TASK PROMPT: Tally up the lines in the material where the word "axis" appears, then give the total and nothing else.

(RECORDS SHOWN Opens)

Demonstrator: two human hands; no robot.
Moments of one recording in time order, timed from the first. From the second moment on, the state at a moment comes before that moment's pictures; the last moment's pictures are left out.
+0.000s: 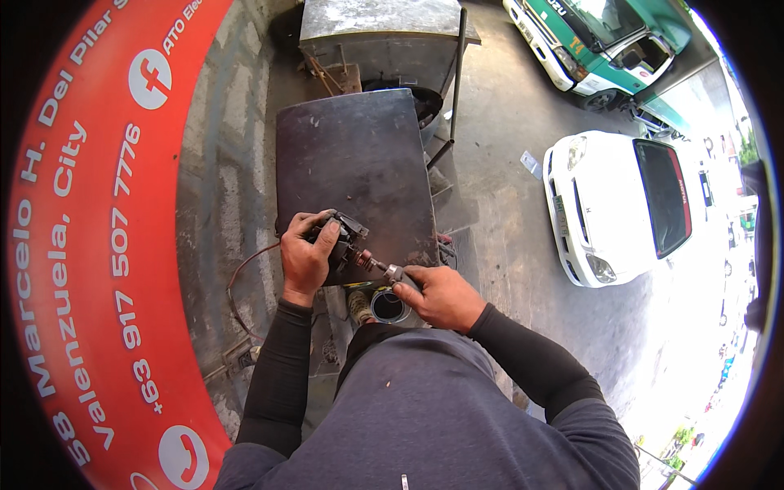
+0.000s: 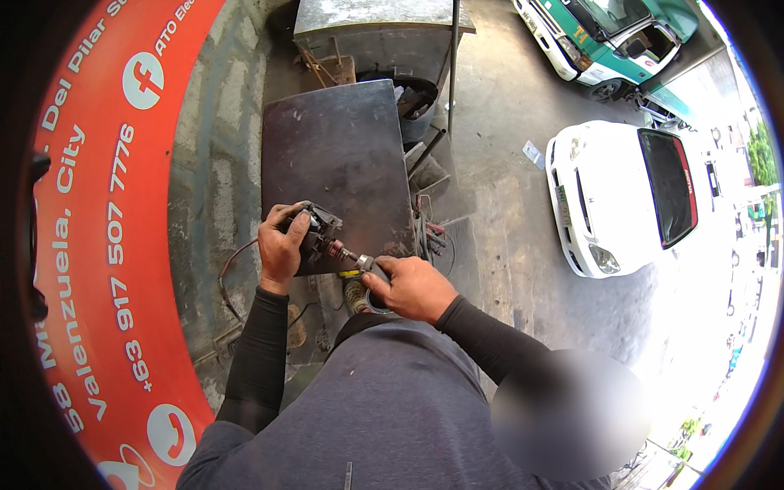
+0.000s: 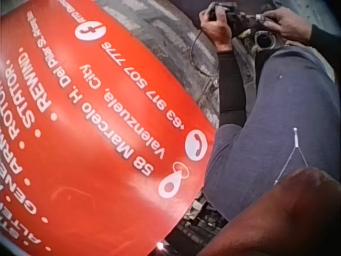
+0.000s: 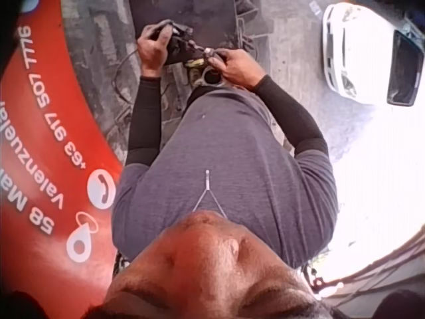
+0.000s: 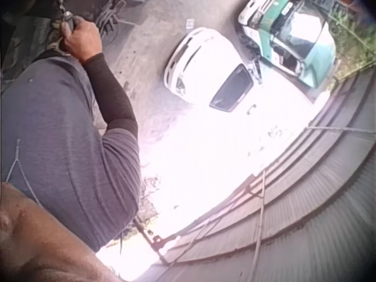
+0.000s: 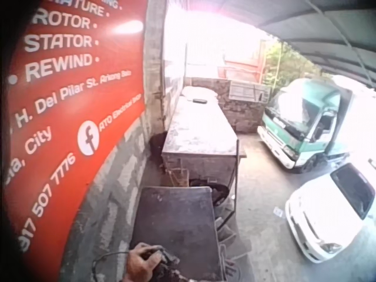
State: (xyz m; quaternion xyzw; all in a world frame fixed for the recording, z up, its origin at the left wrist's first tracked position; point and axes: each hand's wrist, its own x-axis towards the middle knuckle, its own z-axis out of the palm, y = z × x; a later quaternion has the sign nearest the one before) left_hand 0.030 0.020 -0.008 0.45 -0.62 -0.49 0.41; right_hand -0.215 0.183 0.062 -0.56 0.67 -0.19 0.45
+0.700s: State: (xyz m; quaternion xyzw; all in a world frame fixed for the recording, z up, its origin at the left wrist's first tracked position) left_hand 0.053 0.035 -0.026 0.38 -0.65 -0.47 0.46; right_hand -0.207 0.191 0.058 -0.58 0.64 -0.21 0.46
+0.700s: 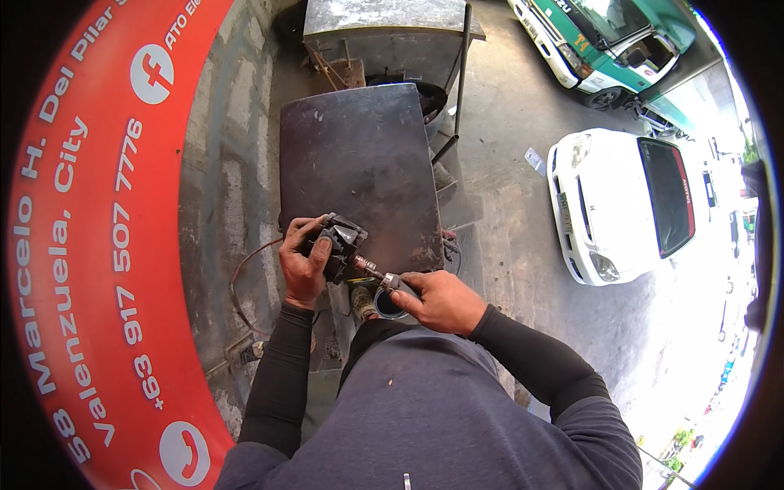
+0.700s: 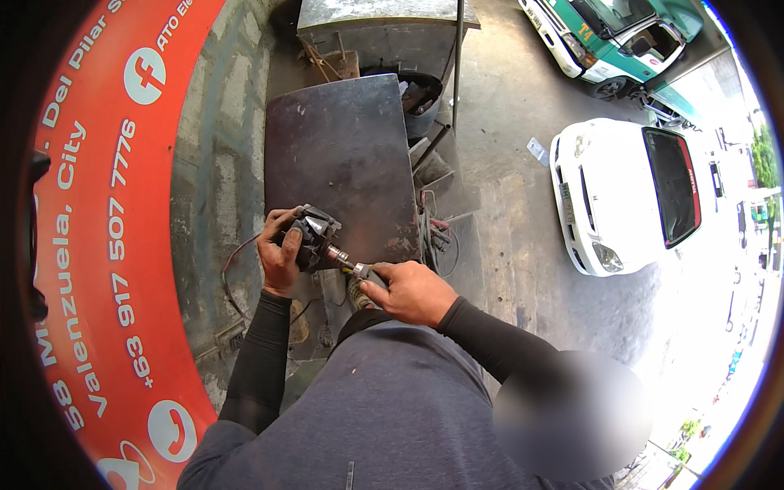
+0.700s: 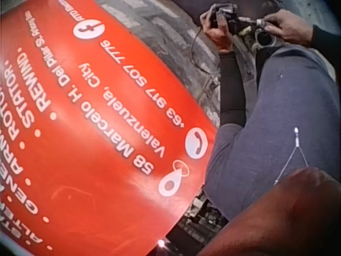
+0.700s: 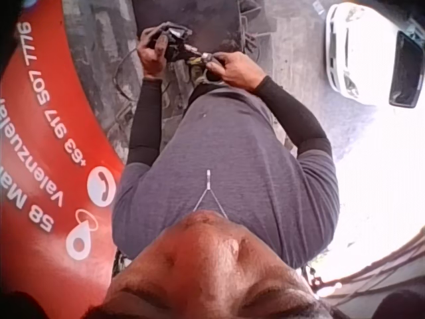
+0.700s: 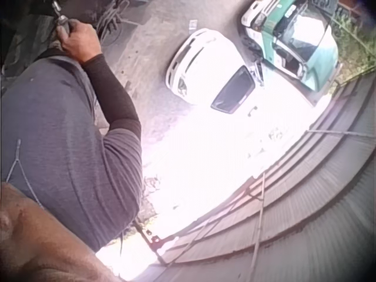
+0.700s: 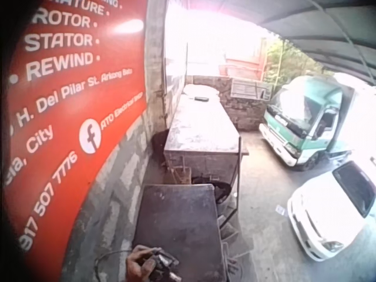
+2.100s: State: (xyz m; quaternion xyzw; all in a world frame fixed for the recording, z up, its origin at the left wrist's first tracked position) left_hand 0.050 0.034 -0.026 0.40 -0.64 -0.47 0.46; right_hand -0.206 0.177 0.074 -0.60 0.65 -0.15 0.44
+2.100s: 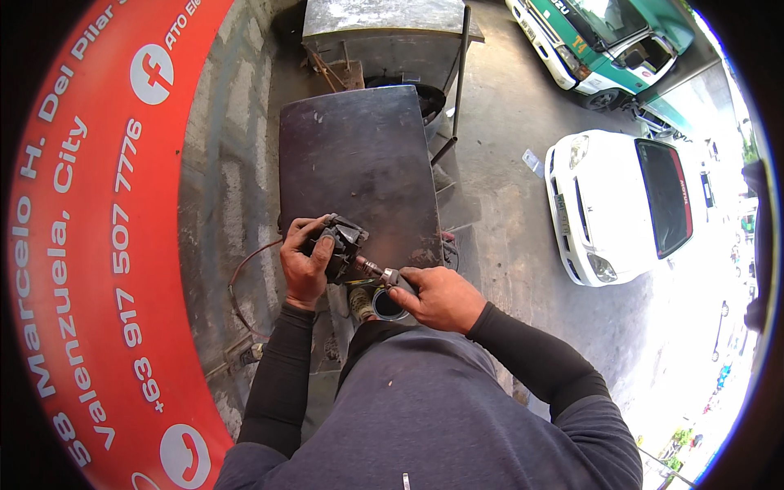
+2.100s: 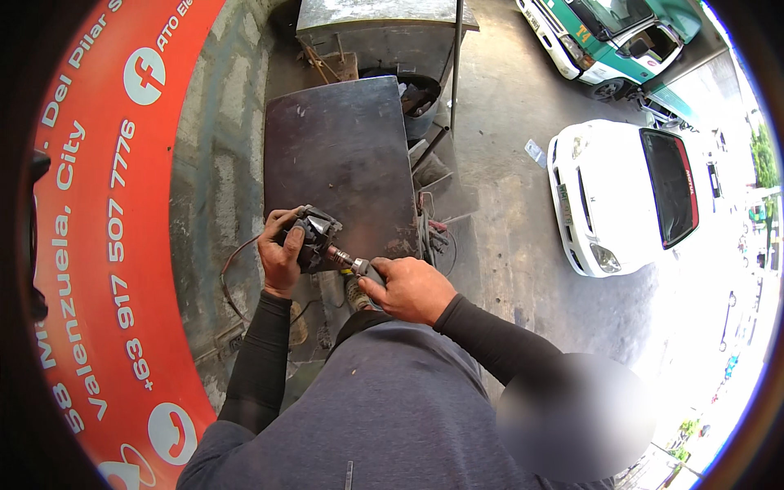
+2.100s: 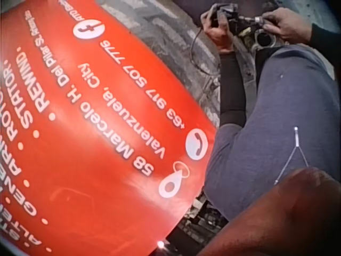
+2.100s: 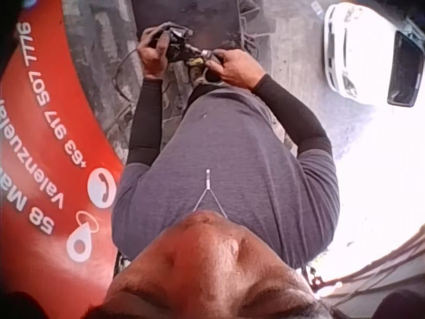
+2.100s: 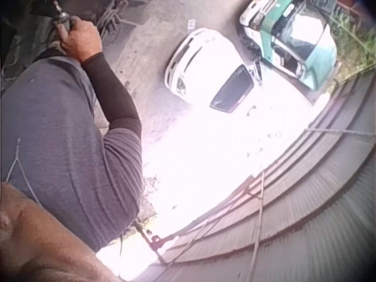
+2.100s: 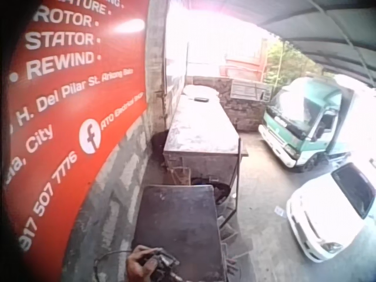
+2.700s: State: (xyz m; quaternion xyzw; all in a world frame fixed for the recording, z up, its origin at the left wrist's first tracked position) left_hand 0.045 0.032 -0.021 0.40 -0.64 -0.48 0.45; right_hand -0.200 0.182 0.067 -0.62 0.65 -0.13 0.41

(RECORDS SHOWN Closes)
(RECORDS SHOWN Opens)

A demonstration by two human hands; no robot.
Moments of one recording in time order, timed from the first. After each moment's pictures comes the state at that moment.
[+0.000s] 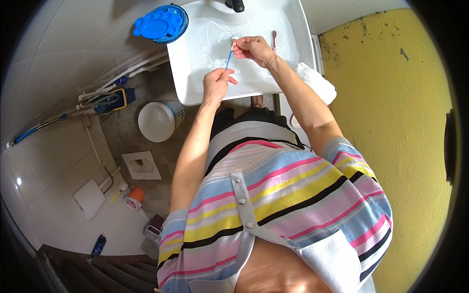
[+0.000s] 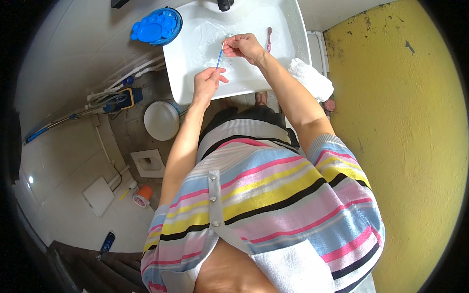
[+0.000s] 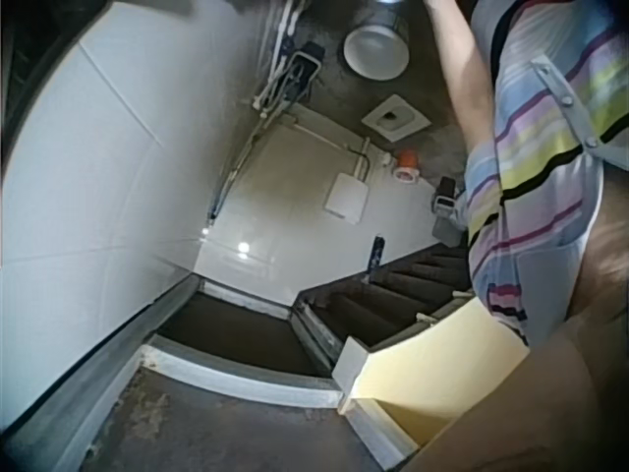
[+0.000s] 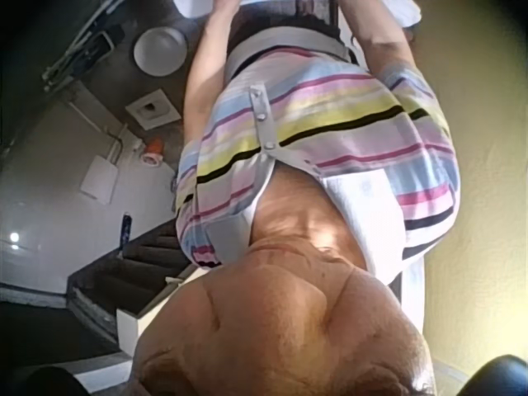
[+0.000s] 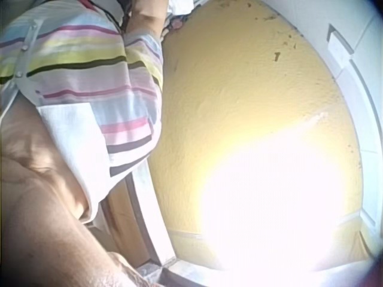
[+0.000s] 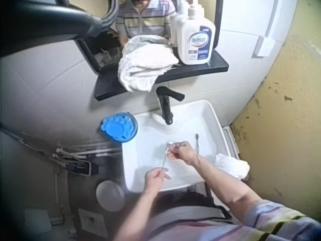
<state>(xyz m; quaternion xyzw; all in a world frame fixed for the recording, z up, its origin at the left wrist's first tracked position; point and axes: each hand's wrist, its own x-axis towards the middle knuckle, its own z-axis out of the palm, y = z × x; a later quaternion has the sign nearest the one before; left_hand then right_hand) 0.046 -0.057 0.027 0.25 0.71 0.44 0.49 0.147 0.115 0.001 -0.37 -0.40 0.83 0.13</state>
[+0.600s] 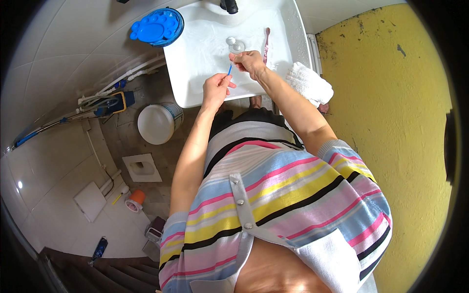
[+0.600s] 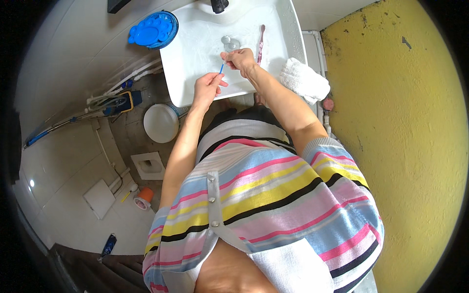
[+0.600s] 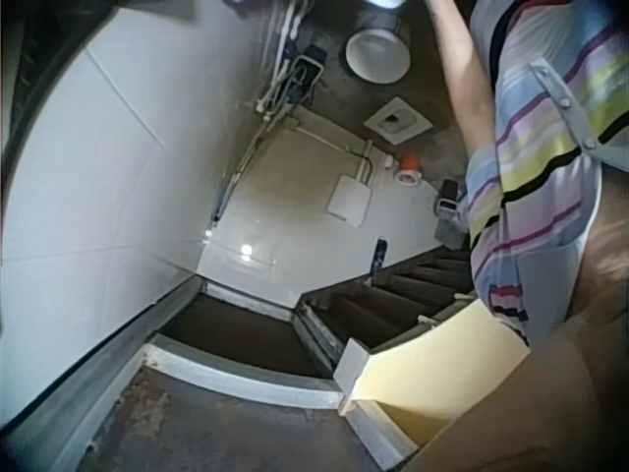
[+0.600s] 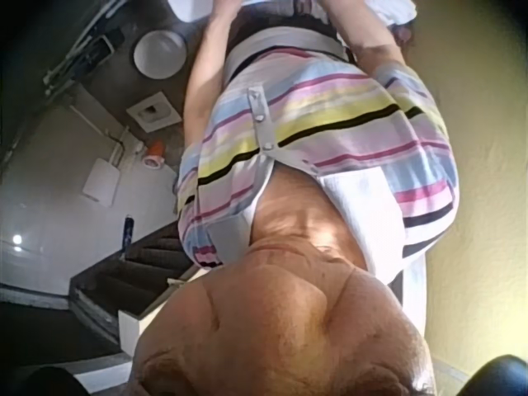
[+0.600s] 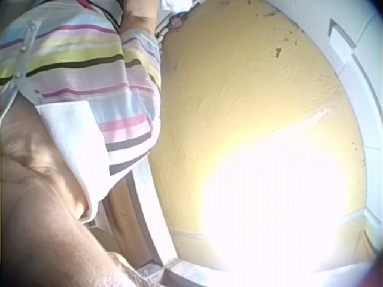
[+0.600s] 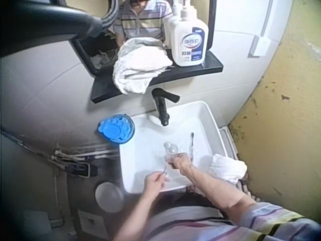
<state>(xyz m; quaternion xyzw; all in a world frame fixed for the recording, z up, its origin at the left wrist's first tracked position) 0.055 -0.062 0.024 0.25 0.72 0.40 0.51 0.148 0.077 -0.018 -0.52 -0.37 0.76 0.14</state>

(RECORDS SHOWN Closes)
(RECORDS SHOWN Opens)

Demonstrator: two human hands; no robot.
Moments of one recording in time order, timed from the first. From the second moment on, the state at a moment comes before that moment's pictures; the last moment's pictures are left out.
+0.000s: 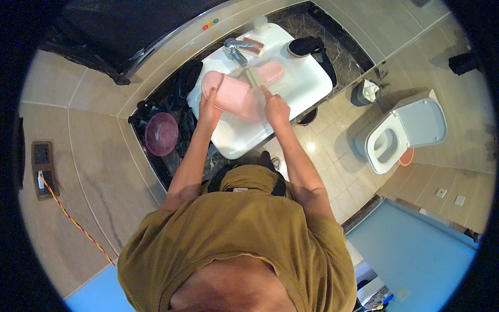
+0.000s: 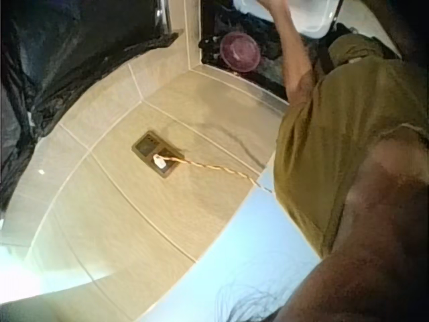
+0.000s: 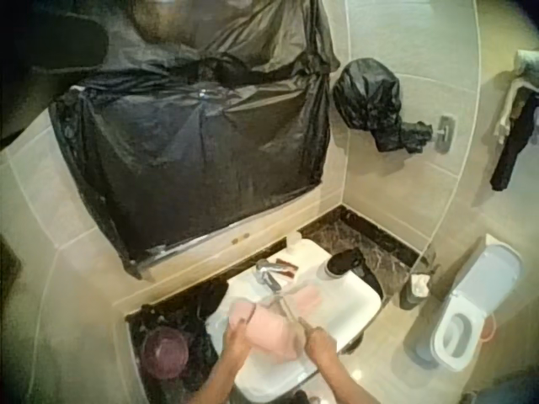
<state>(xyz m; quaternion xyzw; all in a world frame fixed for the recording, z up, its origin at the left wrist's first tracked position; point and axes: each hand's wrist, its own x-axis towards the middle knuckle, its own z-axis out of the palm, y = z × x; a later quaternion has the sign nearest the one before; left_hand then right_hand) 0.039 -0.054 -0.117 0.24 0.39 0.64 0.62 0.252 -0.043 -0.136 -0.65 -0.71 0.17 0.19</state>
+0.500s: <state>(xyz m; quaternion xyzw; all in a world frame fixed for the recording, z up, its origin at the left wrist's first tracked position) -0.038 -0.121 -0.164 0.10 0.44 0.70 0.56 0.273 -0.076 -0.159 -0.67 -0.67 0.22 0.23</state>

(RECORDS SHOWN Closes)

RESULT BELOW: 3